+++ Record excerpts

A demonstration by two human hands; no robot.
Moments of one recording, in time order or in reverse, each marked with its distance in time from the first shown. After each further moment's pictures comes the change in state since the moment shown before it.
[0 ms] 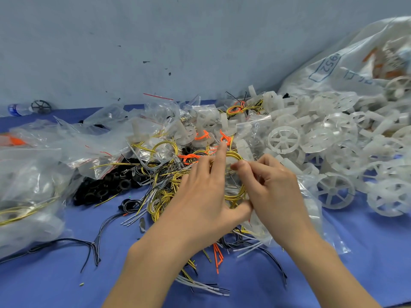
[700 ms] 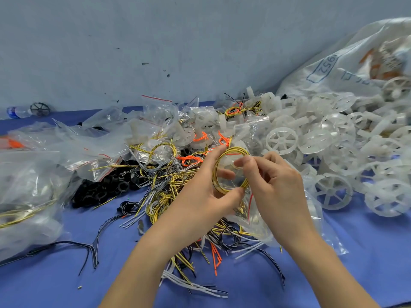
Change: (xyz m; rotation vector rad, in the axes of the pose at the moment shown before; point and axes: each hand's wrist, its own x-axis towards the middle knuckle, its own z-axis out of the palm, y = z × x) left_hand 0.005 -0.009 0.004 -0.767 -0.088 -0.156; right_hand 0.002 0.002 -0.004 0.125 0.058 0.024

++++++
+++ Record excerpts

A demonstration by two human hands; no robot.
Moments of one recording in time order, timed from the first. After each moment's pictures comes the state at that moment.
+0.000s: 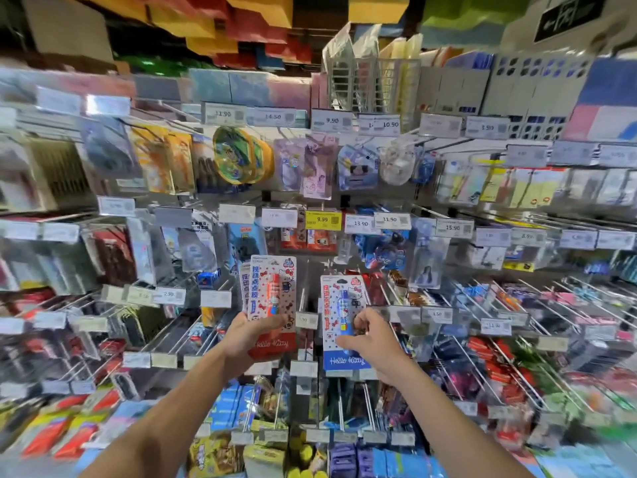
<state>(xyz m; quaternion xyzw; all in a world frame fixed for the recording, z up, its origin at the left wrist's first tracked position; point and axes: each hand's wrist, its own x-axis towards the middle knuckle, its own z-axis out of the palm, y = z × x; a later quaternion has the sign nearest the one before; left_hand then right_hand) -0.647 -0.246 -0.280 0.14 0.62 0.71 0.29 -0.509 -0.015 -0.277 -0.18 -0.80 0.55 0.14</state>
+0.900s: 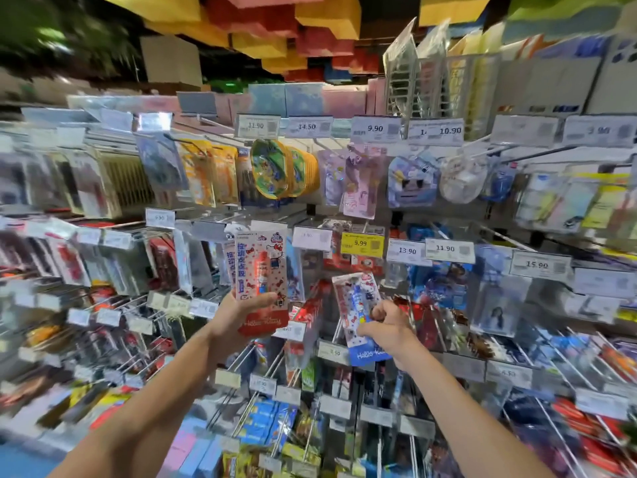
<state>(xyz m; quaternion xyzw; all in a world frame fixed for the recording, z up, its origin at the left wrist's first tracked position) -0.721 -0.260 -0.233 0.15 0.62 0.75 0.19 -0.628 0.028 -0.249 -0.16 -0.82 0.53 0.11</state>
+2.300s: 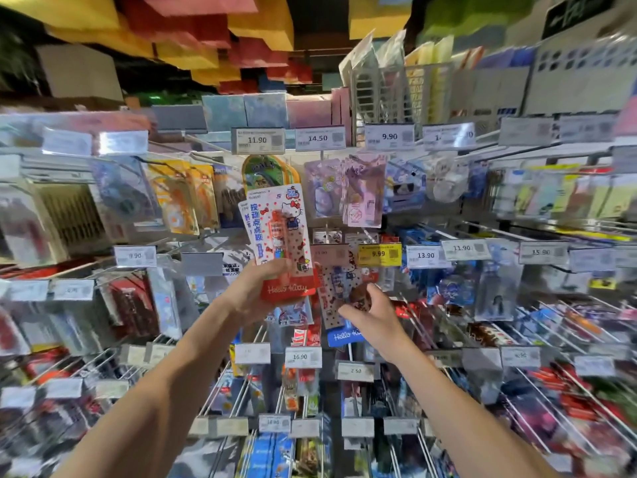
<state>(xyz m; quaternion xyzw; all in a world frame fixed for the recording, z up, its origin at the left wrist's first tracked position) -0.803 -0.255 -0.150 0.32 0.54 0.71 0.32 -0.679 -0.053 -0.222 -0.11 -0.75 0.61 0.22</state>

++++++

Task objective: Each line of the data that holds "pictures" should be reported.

Response area:
Moments of one recording, in time order or in reverse, each marked with its distance in time from the first shown. After each further moment's pictures comes the change in state since the moment shown before it.
Moments of one recording in time order, timed from the first. After each moment's pictures comes the state at that moment.

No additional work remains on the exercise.